*Brief*
Word for word, copy out the records given below.

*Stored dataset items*
_ _ _ _ _

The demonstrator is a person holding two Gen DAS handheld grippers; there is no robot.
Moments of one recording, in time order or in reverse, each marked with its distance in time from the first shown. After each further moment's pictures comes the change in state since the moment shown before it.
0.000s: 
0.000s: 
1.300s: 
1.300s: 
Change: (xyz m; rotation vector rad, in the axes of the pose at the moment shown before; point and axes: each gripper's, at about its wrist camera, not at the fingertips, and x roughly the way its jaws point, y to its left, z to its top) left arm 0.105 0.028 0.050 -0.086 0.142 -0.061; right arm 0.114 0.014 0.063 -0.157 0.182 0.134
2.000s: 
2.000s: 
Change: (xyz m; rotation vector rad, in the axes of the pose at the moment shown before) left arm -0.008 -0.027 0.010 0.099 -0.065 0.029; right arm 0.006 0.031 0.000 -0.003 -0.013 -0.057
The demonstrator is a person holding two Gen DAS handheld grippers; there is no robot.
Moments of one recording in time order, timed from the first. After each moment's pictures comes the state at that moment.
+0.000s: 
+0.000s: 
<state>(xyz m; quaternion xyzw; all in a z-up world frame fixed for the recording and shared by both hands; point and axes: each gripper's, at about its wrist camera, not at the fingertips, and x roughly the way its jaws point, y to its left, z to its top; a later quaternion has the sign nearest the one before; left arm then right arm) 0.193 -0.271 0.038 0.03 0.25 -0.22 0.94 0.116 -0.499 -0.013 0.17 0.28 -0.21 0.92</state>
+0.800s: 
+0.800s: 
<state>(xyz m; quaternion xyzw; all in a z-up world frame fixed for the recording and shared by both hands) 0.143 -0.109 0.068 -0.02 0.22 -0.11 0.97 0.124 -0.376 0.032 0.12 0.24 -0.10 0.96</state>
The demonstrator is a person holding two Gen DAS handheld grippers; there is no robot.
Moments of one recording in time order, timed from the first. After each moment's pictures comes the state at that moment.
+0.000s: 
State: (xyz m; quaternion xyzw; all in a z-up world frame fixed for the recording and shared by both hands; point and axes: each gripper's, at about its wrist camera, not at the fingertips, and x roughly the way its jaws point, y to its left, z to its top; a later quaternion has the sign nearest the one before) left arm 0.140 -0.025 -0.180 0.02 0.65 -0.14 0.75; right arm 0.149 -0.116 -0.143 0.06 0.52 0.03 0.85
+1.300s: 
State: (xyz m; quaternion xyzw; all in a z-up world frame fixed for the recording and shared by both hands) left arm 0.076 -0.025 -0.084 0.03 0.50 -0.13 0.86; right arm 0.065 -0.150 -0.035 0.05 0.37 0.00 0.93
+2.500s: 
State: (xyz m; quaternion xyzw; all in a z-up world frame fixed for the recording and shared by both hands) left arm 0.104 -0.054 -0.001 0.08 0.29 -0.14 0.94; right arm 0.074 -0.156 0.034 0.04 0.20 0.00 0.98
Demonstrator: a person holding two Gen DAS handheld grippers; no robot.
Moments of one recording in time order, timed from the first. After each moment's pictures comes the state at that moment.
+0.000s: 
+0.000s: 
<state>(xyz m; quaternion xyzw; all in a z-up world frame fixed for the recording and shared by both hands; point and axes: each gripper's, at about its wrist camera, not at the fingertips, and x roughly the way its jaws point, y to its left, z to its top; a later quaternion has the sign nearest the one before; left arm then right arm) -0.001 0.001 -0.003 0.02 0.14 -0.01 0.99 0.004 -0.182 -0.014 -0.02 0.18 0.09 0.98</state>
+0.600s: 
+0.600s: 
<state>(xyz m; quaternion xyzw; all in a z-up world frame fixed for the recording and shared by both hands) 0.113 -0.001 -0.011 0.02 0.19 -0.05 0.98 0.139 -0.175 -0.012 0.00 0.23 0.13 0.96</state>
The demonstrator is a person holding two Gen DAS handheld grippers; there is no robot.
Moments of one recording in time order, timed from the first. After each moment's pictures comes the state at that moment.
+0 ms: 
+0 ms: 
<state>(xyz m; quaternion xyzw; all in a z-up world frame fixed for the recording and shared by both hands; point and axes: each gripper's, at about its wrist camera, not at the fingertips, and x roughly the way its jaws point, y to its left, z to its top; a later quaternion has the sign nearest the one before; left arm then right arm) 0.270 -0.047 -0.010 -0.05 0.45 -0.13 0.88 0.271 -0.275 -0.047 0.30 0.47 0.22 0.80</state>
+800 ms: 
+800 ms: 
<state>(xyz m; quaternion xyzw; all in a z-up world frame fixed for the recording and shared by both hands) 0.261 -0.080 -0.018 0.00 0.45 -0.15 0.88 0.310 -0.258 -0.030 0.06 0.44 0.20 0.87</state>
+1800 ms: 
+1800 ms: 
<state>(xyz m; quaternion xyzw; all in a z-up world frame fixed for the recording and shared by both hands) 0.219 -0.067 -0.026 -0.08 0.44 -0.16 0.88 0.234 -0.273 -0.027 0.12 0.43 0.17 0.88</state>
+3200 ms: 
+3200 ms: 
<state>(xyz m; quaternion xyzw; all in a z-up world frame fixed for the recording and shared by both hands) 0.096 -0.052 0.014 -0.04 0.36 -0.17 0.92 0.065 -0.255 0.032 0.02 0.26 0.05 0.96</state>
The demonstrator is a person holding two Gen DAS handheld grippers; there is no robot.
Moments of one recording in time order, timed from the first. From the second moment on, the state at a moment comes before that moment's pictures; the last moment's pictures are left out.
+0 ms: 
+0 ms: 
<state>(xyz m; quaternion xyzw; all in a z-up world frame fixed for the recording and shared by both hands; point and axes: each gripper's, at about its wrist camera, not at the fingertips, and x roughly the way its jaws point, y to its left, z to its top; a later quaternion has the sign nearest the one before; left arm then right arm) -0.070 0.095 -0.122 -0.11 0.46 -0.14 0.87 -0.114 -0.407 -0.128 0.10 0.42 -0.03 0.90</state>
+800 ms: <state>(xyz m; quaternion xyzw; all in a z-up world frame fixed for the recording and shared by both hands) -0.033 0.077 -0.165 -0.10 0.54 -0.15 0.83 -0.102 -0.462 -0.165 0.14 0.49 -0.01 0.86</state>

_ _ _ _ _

*Exercise response*
The demonstrator is a person holding two Gen DAS handheld grippers; there is no robot.
Moments of one recording, in time order or in reverse, each marked with its distance in time from the first shown. After each further moment's pictures comes the change in state since the moment shown before it.
0.000s: 
0.000s: 
1.300s: 
1.300s: 
Change: (xyz m; rotation vector rad, in the axes of the pose at the moment shown before; point and axes: each gripper's, at about its wrist camera, not at the fingertips, and x roughly the way its jaws point, y to its left, z to its top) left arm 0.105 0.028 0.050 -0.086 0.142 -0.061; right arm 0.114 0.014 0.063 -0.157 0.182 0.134
2.000s: 
2.000s: 
Change: (xyz m; rotation vector rad, in the axes of the pose at the moment shown before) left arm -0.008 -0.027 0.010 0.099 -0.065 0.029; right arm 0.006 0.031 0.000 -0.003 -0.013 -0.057
The demonstrator is a person holding two Gen DAS handheld grippers; there is no robot.
Moments of one recording in time order, timed from the first. After each moment's pictures comes the state at that moment.
+0.000s: 
+0.000s: 
<state>(xyz m; quaternion xyzw; all in a z-up world frame fixed for the recording and shared by both hands; point and axes: each gripper's, at about its wrist camera, not at the fingertips, and x roughly the way its jaws point, y to its left, z to its top; a later quaternion has the sign nearest the one before; left arm then right arm) 0.193 -0.271 0.038 0.03 0.25 -0.22 0.94 0.116 -0.499 -0.013 0.17 0.28 -0.21 0.92</state>
+0.800s: 
+0.800s: 
<state>(xyz m; quaternion xyzw; all in a z-up world frame fixed for the recording and shared by both hands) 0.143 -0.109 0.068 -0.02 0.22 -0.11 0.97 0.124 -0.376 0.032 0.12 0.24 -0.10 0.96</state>
The demonstrator is a person holding two Gen DAS handheld grippers; there is no robot.
Moments of one recording in time order, timed from the first. After each moment's pictures comes the state at that moment.
+0.000s: 
State: (xyz m; quaternion xyzw; all in a z-up world frame fixed for the recording and shared by both hands; point and axes: each gripper's, at about its wrist camera, not at the fingertips, and x roughly the way its jaws point, y to its left, z to its top; a later quaternion has the sign nearest the one before) left arm 0.140 -0.025 -0.180 0.02 0.65 -0.14 0.75; right arm 0.149 -0.116 -0.143 0.06 0.52 0.03 0.85
+1.300s: 
State: (xyz m; quaternion xyzw; all in a z-up world frame fixed for the recording and shared by both hands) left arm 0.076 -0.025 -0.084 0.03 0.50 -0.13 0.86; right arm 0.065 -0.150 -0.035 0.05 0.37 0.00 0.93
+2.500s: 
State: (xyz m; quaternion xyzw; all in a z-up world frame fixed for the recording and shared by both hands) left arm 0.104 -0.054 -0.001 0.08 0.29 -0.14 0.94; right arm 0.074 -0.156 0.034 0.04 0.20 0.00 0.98
Demonstrator: a person holding two Gen DAS handheld grippers; no robot.
Moments of one recording in time order, timed from the first. After each moment's pictures comes the state at that moment.
+0.000s: 
+0.000s: 
<state>(xyz m; quaternion xyzw; all in a z-up world frame fixed for the recording and shared by both hands; point and axes: each gripper's, at about its wrist camera, not at the fingertips, and x roughly the way its jaws point, y to its left, z to its top; a later quaternion has the sign nearest the one before; left arm then right arm) -0.001 0.001 -0.003 0.02 0.14 -0.01 0.99 0.004 -0.182 -0.014 -0.02 0.18 0.09 0.98</state>
+0.600s: 
+0.600s: 
<state>(xyz m; quaternion xyzw; all in a z-up world frame fixed for the recording and shared by both hands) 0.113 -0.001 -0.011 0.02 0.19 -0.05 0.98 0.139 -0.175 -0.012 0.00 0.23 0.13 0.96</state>
The demonstrator is a person holding two Gen DAS handheld grippers; there is no robot.
Moments of one recording in time order, timed from the first. After each moment's pictures comes the state at that moment.
+0 ms: 
+0 ms: 
<state>(xyz m; quaternion xyzw; all in a z-up world frame fixed for the recording and shared by both hands; point and axes: each gripper's, at about its wrist camera, not at the fingertips, and x roughly the way its jaws point, y to its left, z to its top; a later quaternion has the sign nearest the one before; left arm then right arm) 0.270 -0.047 -0.010 -0.05 0.45 -0.13 0.88 0.271 -0.275 -0.047 0.30 0.47 0.22 0.80</state>
+800 ms: 
+800 ms: 
<state>(xyz m; quaternion xyzw; all in a z-up world frame fixed for the recording and shared by both hands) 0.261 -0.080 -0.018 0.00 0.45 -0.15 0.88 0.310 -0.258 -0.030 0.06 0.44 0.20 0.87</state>
+1800 ms: 
+1800 ms: 
<state>(xyz m; quaternion xyzw; all in a z-up world frame fixed for the recording and shared by both hands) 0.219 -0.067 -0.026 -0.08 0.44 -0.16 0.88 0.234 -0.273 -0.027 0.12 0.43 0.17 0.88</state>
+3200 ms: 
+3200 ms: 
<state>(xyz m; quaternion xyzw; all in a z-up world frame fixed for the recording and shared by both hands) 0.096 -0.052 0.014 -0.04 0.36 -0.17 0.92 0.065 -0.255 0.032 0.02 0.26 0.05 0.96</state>
The demonstrator is a person holding two Gen DAS handheld grippers; there is no robot.
Moments of one recording in time order, timed from the first. From the second moment on, the state at a moment comes before that moment's pictures; the last moment's pictures are left out.
+0 ms: 
+0 ms: 
<state>(xyz m; quaternion xyzw; all in a z-up world frame fixed for the recording and shared by both hands; point and axes: each gripper's, at about its wrist camera, not at the fingertips, and x roughly the way its jaws point, y to its left, z to its top; a later quaternion has the sign nearest the one before; left arm then right arm) -0.070 0.095 -0.122 -0.11 0.46 -0.14 0.87 -0.114 -0.407 -0.128 0.10 0.42 -0.03 0.90</state>
+800 ms: <state>(xyz m; quaternion xyzw; all in a z-up world frame fixed for the recording and shared by both hands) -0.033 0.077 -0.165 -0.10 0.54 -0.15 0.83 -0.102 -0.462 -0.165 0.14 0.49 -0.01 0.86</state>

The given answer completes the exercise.